## Work instruction
Scan the entries below. List each line with "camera".

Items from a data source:
※ ※ ※

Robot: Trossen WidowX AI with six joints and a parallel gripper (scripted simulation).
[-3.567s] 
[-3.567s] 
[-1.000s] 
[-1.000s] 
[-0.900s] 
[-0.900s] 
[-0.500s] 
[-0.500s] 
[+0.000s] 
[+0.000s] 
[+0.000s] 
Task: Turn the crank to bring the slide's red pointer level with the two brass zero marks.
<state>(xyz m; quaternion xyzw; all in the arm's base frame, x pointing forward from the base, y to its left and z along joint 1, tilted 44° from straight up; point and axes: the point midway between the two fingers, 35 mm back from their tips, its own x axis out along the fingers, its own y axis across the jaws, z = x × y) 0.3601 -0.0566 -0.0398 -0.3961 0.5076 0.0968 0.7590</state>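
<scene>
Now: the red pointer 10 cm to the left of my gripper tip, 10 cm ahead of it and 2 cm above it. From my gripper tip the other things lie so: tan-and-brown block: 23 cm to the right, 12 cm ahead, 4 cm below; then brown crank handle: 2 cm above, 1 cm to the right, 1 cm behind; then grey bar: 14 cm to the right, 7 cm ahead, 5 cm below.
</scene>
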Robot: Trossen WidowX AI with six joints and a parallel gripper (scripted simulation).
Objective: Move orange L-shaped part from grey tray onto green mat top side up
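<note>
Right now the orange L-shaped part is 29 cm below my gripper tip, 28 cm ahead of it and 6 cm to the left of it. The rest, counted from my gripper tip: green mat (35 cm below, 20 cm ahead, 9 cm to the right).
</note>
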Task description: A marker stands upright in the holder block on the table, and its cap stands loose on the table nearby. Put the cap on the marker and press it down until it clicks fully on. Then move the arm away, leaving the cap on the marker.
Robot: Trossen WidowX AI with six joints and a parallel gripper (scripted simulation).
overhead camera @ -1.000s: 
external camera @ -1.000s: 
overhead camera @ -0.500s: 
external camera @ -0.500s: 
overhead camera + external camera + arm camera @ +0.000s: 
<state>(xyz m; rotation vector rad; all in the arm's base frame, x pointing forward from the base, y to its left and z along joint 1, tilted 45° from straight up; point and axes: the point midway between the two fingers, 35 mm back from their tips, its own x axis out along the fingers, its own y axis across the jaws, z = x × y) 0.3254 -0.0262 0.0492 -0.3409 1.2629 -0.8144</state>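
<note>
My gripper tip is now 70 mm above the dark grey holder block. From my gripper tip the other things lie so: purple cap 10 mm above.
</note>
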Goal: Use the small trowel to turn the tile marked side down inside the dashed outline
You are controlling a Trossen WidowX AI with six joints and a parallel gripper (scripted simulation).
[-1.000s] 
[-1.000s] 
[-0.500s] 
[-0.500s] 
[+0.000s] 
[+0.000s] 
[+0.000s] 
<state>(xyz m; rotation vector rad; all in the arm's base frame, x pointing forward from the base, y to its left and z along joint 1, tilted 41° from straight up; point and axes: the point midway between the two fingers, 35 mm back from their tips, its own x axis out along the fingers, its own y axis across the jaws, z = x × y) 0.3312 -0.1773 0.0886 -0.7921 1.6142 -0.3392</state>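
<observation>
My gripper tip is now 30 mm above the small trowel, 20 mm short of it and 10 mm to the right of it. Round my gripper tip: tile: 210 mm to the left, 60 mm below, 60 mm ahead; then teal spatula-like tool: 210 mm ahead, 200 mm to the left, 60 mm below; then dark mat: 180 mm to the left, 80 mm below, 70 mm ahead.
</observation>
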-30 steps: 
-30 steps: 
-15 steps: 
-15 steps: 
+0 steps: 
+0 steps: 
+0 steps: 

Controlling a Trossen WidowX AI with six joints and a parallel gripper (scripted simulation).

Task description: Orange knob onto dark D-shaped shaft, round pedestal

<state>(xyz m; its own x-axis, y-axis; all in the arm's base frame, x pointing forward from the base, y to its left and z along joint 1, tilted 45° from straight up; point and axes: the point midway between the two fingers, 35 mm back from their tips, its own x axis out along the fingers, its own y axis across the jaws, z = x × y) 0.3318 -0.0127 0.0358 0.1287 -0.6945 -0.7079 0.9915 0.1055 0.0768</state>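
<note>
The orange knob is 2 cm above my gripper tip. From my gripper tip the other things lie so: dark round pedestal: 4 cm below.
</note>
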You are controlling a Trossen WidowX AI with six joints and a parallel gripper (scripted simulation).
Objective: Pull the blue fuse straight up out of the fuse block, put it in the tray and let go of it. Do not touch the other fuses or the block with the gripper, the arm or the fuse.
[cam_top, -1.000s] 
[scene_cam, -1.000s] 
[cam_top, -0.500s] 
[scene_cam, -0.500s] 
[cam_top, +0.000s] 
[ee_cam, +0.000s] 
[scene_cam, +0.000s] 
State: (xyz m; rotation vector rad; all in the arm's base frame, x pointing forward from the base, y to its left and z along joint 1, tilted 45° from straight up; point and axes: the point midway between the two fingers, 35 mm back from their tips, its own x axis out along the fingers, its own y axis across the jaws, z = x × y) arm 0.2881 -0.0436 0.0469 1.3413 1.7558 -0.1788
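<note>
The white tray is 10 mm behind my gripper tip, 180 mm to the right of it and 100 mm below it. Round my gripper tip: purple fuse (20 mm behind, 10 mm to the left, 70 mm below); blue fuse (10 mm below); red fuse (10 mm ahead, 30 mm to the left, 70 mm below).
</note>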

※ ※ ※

## Response area
overhead camera @ -1.000s: 
external camera @ -1.000s: 
overhead camera @ -0.500s: 
external camera @ -0.500s: 
overhead camera + external camera + arm camera @ +0.000s: 

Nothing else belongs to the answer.